**EXERCISE:** Set down, exactly as written, every line from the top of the records below to the line containing "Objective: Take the", both ends included, and no others.

Dataset excerpts:
Start of Block

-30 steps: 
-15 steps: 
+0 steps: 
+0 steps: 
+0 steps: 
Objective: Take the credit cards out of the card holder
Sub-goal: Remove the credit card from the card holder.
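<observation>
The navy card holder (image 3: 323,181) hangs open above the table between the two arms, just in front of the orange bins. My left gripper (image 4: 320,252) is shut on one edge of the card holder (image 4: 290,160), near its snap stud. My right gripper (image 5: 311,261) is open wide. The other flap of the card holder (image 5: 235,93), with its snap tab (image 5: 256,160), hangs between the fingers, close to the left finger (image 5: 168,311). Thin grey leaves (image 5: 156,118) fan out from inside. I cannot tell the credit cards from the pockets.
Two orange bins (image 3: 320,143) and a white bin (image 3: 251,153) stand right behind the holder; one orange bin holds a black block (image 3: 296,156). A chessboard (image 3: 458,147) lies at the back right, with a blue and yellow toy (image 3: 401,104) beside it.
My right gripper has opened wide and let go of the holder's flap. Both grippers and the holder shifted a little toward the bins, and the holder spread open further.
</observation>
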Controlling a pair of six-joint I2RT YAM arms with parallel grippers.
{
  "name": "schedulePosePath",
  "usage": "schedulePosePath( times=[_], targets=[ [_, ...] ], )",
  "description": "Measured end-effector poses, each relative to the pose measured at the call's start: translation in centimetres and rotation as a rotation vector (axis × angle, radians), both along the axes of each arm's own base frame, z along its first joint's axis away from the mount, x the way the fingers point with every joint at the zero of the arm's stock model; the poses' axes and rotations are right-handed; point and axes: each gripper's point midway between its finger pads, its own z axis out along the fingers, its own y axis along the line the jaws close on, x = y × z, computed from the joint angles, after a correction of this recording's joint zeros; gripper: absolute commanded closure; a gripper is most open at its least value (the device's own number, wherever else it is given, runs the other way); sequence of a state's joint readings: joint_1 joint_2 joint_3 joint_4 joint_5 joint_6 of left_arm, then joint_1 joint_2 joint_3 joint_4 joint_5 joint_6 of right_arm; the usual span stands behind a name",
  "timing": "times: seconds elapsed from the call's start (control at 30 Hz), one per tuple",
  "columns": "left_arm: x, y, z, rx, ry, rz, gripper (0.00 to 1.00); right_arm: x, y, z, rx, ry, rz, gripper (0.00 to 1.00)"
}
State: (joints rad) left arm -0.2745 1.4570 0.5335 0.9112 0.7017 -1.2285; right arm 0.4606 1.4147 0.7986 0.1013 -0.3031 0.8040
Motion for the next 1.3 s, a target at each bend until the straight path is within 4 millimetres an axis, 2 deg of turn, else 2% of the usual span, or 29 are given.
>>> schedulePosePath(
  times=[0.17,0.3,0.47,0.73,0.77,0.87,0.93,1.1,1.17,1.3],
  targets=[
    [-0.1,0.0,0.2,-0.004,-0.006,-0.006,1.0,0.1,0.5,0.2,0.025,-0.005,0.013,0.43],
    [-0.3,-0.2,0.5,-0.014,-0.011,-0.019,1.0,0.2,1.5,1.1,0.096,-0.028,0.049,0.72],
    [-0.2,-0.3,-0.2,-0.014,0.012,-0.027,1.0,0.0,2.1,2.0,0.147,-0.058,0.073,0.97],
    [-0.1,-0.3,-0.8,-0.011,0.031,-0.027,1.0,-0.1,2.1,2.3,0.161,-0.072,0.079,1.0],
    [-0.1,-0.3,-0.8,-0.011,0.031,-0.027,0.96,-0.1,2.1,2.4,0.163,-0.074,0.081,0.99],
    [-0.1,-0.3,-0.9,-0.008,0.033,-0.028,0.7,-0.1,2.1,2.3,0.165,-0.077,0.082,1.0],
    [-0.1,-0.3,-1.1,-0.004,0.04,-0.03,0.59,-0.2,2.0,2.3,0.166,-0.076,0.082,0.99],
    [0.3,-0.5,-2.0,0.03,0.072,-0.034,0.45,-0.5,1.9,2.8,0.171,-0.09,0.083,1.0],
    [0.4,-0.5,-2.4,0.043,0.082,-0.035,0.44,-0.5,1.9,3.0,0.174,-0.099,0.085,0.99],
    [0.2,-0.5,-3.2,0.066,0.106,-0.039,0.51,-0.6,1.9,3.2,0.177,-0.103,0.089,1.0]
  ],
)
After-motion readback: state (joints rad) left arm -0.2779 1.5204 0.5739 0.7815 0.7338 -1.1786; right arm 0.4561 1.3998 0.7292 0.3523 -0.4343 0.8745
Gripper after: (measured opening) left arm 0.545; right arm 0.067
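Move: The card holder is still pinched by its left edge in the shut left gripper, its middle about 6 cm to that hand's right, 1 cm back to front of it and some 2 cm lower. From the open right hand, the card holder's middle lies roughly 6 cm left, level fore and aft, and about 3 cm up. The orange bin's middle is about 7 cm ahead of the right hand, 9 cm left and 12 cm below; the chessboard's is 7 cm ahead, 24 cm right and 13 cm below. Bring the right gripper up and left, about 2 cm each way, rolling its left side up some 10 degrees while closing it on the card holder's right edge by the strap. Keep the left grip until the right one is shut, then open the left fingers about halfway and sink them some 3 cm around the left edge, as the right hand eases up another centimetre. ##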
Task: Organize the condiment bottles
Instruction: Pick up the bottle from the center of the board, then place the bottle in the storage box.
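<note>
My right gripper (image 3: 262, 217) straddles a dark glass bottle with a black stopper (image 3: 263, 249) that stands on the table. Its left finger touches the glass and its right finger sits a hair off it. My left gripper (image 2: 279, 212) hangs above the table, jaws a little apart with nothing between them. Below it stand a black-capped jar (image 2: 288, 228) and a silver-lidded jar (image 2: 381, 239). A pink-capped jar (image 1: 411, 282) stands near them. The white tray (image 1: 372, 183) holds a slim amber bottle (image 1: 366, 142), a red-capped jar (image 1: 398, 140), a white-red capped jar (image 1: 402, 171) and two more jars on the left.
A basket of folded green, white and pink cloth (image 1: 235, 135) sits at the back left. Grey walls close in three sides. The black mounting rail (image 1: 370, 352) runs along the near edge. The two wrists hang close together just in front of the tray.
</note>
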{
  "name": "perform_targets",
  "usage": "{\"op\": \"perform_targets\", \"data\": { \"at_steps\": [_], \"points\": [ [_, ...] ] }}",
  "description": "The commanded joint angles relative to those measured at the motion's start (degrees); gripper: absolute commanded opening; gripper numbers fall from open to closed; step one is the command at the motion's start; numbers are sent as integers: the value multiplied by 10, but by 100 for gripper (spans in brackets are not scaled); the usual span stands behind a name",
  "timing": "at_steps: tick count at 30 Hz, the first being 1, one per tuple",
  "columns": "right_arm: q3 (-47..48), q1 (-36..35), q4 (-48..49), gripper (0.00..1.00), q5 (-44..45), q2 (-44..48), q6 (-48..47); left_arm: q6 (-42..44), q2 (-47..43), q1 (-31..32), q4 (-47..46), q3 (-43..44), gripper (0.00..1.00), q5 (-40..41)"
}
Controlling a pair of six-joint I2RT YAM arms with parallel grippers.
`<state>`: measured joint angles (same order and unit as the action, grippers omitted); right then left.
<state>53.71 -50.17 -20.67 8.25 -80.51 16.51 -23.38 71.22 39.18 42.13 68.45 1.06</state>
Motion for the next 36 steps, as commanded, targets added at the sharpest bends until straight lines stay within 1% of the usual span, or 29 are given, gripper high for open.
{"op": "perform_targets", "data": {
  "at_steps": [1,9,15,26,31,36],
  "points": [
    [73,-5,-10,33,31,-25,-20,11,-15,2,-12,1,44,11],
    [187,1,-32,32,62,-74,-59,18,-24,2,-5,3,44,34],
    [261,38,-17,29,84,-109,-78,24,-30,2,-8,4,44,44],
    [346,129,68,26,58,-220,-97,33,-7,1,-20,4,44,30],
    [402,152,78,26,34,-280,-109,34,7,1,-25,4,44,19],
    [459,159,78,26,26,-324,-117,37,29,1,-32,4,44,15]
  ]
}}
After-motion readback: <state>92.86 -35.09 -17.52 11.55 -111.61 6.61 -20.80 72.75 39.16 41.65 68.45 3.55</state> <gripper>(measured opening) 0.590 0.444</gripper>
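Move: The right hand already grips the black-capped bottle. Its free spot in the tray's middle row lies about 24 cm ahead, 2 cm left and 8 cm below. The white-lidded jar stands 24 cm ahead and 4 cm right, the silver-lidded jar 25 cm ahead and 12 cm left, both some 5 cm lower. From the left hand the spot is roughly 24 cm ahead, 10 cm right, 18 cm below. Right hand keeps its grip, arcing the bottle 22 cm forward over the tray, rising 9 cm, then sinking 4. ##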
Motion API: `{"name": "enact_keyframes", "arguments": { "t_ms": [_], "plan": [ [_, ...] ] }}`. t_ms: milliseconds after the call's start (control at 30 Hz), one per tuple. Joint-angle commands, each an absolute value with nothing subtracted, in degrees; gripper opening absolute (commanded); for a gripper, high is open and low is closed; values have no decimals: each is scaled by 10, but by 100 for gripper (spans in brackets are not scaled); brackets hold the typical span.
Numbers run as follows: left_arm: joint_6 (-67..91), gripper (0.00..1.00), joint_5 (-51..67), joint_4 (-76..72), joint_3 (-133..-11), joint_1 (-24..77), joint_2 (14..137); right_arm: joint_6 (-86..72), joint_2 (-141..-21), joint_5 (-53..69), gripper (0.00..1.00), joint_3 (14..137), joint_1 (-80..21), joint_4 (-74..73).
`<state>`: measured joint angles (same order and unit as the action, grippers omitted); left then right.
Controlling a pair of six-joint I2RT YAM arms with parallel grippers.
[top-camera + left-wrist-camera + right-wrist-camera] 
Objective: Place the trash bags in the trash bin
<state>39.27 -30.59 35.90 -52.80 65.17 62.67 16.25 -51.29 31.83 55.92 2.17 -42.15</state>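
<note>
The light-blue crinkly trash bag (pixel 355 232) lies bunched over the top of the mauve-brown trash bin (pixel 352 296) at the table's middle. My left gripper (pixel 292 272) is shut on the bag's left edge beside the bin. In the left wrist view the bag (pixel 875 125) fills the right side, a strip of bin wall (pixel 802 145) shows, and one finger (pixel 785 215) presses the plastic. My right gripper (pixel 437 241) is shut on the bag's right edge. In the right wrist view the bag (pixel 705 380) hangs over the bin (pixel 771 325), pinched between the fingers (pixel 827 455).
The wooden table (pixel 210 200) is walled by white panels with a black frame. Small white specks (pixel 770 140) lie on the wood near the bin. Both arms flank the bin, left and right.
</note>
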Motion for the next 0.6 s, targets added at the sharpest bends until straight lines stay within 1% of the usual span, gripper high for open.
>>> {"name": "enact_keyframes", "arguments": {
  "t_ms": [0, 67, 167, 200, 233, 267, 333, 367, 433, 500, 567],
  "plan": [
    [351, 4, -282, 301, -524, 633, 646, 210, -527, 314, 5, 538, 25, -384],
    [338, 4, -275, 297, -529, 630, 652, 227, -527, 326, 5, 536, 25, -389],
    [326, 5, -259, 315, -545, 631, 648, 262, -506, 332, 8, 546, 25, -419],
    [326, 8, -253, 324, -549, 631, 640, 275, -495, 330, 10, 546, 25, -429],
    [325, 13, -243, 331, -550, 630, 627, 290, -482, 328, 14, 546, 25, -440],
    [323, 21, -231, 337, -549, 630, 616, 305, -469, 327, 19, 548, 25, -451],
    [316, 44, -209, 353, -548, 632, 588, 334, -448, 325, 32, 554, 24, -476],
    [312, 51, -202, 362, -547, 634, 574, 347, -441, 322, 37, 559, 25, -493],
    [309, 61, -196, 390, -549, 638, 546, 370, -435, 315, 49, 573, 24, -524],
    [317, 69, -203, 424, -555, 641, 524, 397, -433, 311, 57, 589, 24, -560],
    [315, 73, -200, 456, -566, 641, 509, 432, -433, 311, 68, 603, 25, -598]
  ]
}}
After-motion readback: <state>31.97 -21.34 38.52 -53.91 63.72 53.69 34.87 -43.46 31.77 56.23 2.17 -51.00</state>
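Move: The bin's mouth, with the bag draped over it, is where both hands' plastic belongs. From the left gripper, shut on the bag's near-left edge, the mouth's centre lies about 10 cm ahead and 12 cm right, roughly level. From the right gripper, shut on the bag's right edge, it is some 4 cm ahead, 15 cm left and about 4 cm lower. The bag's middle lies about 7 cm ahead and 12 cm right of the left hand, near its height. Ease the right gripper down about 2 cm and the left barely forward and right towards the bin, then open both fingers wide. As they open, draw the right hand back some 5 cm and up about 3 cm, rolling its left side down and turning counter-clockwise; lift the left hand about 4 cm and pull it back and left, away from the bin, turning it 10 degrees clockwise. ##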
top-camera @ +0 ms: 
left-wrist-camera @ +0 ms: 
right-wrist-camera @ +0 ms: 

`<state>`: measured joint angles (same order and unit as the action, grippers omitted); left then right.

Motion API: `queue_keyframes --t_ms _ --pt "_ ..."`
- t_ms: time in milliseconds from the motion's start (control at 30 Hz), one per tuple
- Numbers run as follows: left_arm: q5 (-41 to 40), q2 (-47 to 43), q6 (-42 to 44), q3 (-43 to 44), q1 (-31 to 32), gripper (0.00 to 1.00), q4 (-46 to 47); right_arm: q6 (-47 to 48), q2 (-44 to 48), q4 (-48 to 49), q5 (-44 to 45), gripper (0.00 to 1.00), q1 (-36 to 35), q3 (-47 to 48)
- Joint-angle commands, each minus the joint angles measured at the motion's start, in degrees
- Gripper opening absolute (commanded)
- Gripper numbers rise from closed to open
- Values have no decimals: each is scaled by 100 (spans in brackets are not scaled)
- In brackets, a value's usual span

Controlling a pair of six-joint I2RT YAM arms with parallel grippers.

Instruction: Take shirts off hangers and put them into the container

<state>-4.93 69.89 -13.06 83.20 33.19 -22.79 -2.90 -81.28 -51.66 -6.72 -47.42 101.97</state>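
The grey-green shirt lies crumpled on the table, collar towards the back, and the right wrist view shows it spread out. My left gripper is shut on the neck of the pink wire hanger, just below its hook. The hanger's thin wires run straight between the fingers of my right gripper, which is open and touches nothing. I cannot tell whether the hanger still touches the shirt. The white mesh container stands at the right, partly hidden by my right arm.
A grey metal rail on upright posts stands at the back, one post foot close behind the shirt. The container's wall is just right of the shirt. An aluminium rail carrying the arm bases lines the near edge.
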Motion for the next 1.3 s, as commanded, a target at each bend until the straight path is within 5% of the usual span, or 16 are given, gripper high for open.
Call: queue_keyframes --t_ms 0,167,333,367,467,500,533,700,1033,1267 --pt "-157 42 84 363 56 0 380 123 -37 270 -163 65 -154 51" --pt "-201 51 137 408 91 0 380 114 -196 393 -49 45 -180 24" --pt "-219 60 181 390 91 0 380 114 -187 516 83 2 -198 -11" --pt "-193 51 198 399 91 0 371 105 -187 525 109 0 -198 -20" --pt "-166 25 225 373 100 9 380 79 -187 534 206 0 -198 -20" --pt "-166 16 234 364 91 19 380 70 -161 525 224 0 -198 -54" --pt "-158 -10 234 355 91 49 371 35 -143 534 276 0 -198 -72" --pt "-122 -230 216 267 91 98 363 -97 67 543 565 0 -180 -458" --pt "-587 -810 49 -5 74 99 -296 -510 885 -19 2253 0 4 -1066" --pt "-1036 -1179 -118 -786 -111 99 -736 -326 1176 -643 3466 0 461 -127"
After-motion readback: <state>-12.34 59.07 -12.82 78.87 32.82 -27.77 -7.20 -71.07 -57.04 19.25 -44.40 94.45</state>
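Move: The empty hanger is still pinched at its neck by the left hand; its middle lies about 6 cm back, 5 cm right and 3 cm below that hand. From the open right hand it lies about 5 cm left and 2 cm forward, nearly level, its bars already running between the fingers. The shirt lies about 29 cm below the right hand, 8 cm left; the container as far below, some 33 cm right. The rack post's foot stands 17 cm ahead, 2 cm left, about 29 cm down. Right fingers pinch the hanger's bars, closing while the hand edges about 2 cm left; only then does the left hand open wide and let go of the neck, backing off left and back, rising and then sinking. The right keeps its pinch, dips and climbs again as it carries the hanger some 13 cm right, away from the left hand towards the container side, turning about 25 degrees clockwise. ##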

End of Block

**TASK RESPONSE:**
-30 steps: 
-15 steps: 
+0 steps: 
+0 steps: 
+0 steps: 
Objective: Take the credit cards out of the card holder

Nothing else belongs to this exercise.